> What the exercise asks
What you return must be the full data, repeated verbatim, with no pictures in it.

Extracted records
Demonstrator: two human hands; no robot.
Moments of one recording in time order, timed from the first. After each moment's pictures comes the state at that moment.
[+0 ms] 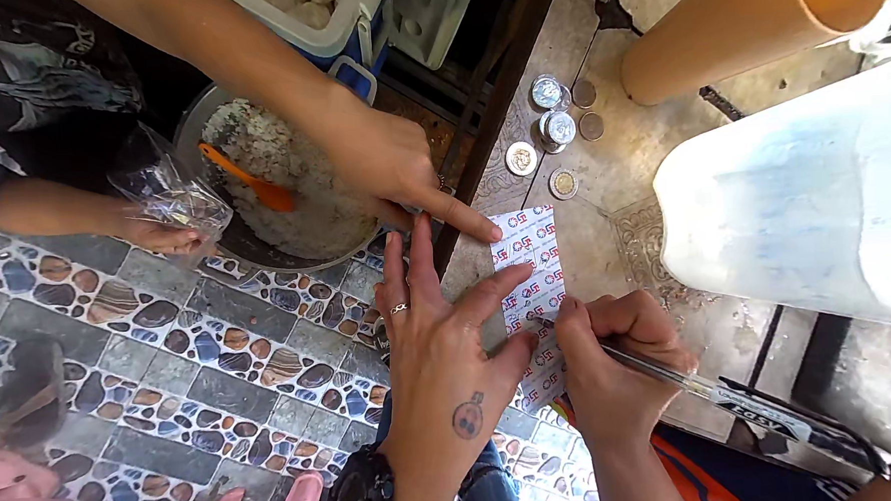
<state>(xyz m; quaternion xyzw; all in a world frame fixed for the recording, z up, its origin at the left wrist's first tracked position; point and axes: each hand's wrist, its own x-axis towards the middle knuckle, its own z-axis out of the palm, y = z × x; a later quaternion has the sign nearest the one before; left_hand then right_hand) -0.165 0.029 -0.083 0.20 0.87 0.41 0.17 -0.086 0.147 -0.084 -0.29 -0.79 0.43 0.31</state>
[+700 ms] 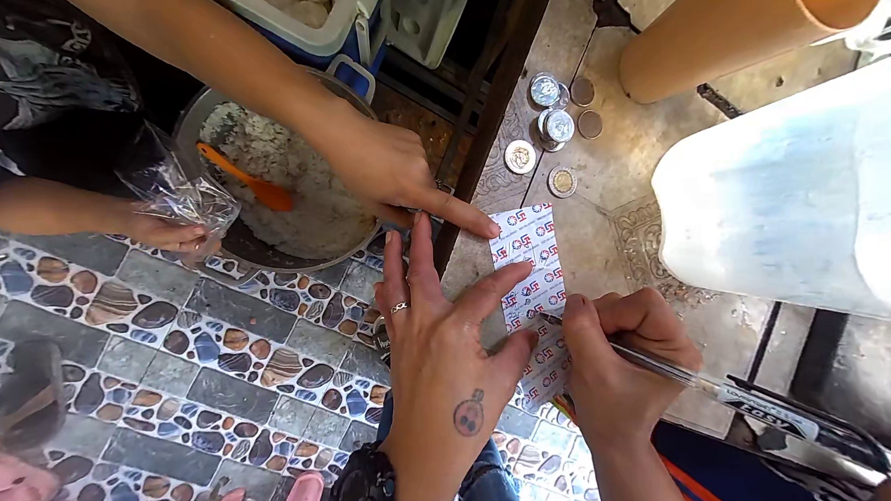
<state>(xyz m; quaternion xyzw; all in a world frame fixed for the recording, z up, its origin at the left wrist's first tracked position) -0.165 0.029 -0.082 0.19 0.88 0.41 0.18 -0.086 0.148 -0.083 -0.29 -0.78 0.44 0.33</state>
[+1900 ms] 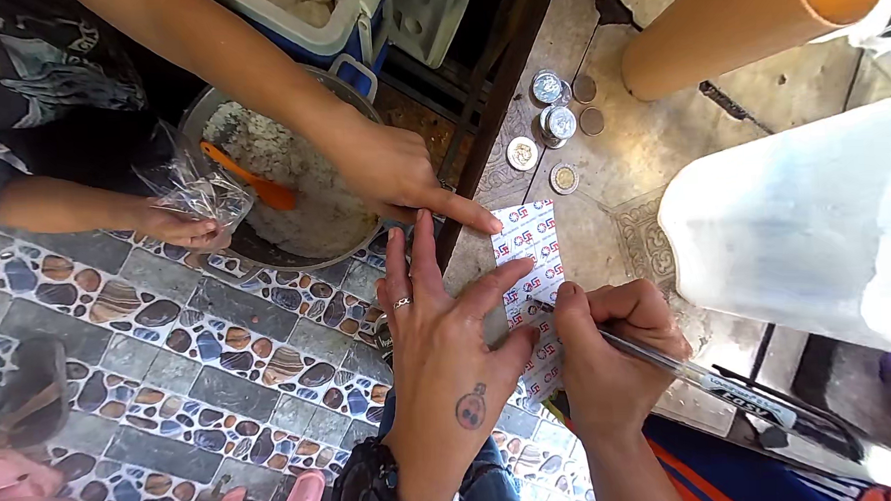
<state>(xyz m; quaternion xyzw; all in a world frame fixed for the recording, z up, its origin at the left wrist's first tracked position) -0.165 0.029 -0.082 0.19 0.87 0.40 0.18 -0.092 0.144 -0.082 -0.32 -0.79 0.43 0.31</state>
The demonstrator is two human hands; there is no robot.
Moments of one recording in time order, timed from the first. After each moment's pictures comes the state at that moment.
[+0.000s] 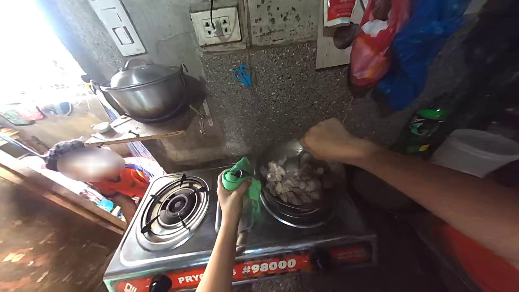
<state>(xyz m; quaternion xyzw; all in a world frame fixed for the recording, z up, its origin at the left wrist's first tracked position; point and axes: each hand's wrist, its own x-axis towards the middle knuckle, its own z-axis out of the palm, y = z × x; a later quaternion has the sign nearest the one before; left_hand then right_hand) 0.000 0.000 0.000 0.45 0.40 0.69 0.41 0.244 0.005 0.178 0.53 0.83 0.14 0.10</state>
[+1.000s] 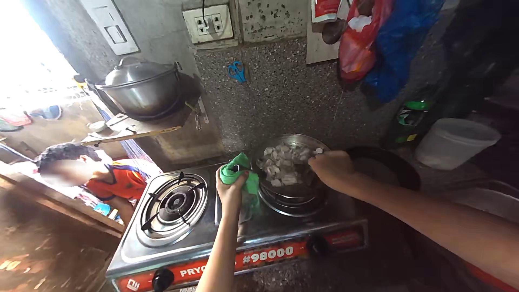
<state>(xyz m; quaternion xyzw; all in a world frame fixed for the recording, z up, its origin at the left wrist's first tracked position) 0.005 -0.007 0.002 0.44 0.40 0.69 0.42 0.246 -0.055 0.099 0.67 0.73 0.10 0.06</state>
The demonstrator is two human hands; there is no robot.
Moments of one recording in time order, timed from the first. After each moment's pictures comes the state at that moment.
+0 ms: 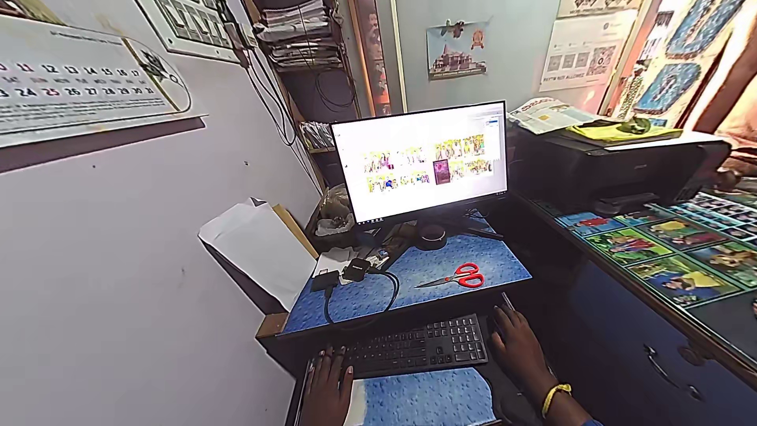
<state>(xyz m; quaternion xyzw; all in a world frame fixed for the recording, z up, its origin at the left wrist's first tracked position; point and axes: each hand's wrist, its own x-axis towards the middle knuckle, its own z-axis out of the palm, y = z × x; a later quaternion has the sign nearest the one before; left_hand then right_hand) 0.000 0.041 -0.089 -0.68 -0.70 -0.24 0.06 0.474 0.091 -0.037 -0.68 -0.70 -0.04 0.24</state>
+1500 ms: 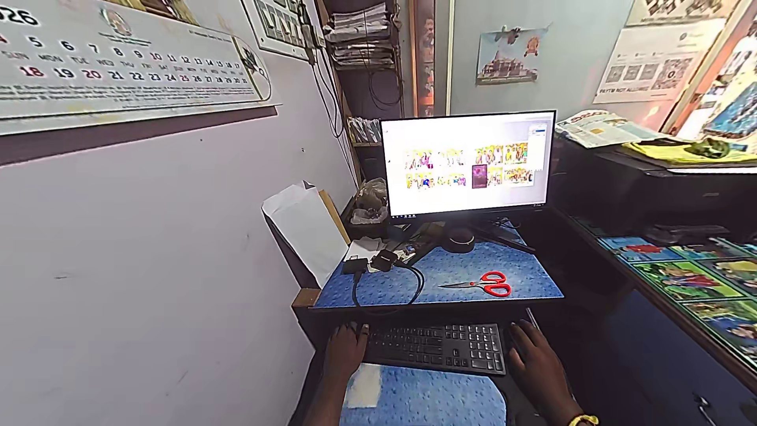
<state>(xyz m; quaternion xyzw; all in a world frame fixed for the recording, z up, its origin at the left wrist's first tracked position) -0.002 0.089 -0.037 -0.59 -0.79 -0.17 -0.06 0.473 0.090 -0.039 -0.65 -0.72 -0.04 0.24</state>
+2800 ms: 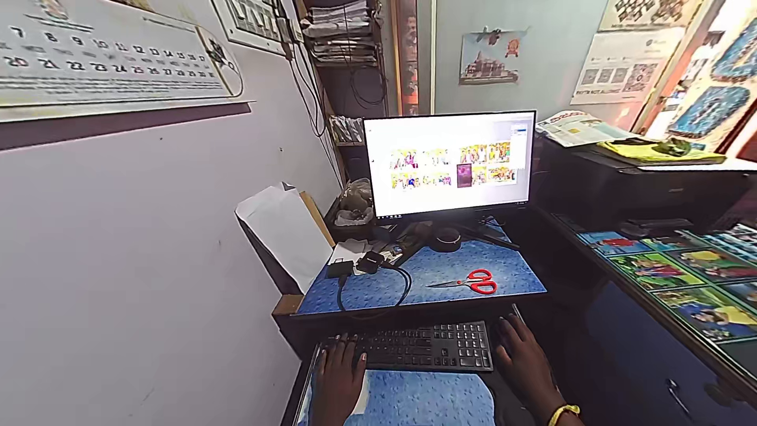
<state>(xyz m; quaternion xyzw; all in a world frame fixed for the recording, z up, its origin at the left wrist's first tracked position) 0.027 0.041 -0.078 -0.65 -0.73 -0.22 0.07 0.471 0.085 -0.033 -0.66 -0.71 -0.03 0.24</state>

> Written solution
Demonstrator: two human hands; no robot.
Moments of one recording in time order, timed from the first. After each moment's pictures comes the state at that moment.
[+0 ms] 
<state>(xyz m; quaternion xyzw; all in a world frame fixed for the recording, z up, its origin at the left wrist's first tracked position; point and axes: each hand's wrist, its own x-axis towards the middle knuckle, its own z-axis out of the palm, y = z × x; a later quaternion has the sign nearest the one before; left_hand then right_hand) -0.165 0.029 -0.083 0.20 0.87 0.41 0.17 -0.086 0.147 -0.084 -0.29 -0.79 0.43 0.31</state>
[+700 ms] 
<state>(xyz m; quaternion xyzw; all in a world frame fixed for the recording, z up, its origin at the left wrist's first tracked position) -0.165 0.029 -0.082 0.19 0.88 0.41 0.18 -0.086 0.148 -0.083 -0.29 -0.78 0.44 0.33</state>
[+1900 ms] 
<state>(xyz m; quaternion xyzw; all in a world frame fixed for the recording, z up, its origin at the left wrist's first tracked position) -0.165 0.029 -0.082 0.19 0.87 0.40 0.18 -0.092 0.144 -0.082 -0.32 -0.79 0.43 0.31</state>
The demonstrator is two human hands; there is no robot.
Moments of one recording in time order, timed from the first. After each moment's pictures comes the state at that moment.
[+0.000s] 
<state>(xyz m; quaternion xyzw; all in a world frame fixed for the recording, z up, its origin at the left wrist's first tracked position; point and axes: each hand's wrist, its own x-axis towards the middle knuckle, its own z-axis out of the palm, y = z × x; a later quaternion has the sign nearest the one before; left_hand then right_hand) 0.000 0.000 0.000 0.45 0.40 0.69 0.41 0.244 0.005 0.178 0.53 0.83 0.14 0.10</state>
[+1.000s] 
<state>(xyz m; quaternion xyzw; all in a world frame fixed for the recording, z up, its origin at the left wrist's first tracked position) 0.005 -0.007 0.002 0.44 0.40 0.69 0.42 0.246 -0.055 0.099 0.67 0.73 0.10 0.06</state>
The demonstrator is two human hands; there is no robot.
Moments of one recording in time order, timed from the first. After each moment's pictures comes the state at that moment.
+0 ms: 
<state>(xyz m; quaternion xyzw; all in a world frame fixed for the recording, z up, its origin at the left wrist's first tracked position; point and axes: each hand's wrist, its own x-axis towards the middle knuckle, its own z-axis out of the palm, y = z × x; a later quaternion has the sign nearest the one before; left_hand then right_hand) 0.000 0.041 -0.089 -0.68 -0.70 -0.24 0.06 0.474 0.091 -0.037 -0.68 -0.70 -0.04 0.24</state>
+1500 ms: 
<state>(xyz m; quaternion xyzw; all in a world frame fixed for the recording, z up, its origin at the left wrist's first tracked position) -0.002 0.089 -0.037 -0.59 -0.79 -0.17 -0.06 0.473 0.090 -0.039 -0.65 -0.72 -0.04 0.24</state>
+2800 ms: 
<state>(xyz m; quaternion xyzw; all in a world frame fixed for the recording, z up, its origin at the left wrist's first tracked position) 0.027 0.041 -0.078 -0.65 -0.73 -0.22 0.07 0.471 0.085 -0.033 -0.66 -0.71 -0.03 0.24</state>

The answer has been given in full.